Exclusão do Refis para políticos (3 de outubro)

205 votos contra x 164 a favor – 9 abstenções

Estabeleceu regras para refinanciamento de dívidas tributárias de pessoas físicas e jurídicas com a União. Prevê descontos sobre os juros que podem variar de 50% a 90%, conforme a modalidade de pagamento escolhida, e de 25% a 70% para as multas. Dívidas de até R$ 15 milhões terão condições especiais e débitos superiores poderão ser parcelados em 175 vezes. Os deputados rejeitaram uma emenda que excluía políticos do programa de refinanciamento.

Criação do fundo eleitoral (4 de outubro)

223 votos a favor x 209 contra – 3 abstenções

Conjunto de novas regras eleitorais, que passam a valer neste ano. Entre as mudanças, criou-se fundo eleitoral com recursos públicos, no valor estimado de R$ 1,7 bilhão, para financiar campanhas.

2ª denúncia contra Temer (25 de outubro)

251 votos a favor do presidente x 233 contra – 2 abstenções e 25 ausências

Temer foi denunciado, pela segunda vez, poucos dias antes do fim da gestão de Rodrigo Janot à frente do MPF. Temer, Moreira Franco e Eliseu Padilha foram acusados de obstrução da Justiça e organização criminosa.

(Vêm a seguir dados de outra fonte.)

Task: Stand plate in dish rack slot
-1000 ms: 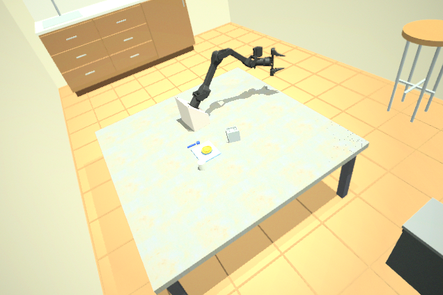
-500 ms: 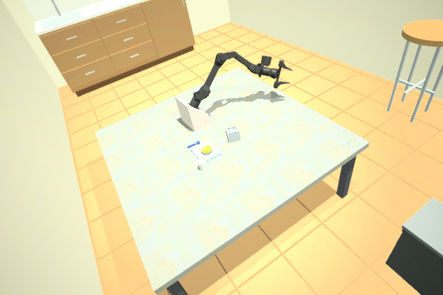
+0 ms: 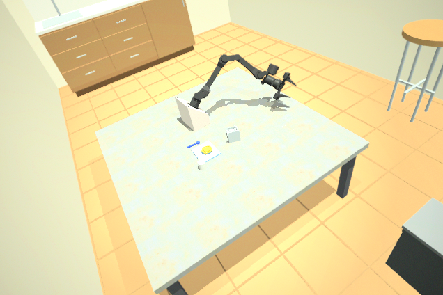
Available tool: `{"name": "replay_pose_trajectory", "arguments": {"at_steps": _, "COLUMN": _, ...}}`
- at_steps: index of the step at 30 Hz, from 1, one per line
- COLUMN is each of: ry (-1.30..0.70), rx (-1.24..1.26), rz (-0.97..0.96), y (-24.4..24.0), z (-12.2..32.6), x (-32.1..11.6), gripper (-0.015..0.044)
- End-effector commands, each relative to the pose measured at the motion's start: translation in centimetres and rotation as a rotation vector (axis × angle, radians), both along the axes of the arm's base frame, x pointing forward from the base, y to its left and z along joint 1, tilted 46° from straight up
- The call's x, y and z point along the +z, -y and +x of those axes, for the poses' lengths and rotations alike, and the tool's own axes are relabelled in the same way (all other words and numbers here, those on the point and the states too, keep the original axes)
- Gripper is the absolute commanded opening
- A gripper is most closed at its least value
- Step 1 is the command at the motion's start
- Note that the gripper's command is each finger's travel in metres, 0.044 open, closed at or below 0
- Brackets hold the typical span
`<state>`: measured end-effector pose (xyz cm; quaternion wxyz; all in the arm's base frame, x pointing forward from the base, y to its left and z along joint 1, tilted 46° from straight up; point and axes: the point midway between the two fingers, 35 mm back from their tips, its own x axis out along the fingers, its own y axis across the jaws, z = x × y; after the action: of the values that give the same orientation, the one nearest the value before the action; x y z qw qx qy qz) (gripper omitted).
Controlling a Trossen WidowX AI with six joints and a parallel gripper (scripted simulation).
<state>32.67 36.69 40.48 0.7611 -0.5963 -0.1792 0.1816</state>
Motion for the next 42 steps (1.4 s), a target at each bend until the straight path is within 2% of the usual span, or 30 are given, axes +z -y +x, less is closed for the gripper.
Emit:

MP do Fies (31 de outubro)

255 votos a favor x 105 contra 1 abstenção

Cobrança da primeira parcela a ser paga pelo estudante de instituições de ensino privado vinculado ao Fies foi antecipada para o primeiro mês após conclusão do curso. Pagamento  pode ser consignado à folha de pagamento caso o ex-estudante esteja empregado. O saldo da dívida restante deverá ser quitado em mensalidades equivalentes ao maior valor entre o pagamento mínimo e o cálculo do percentual vinculado à renda bruta do estudante ou amortizado e quitado integralmente com redução de encargos.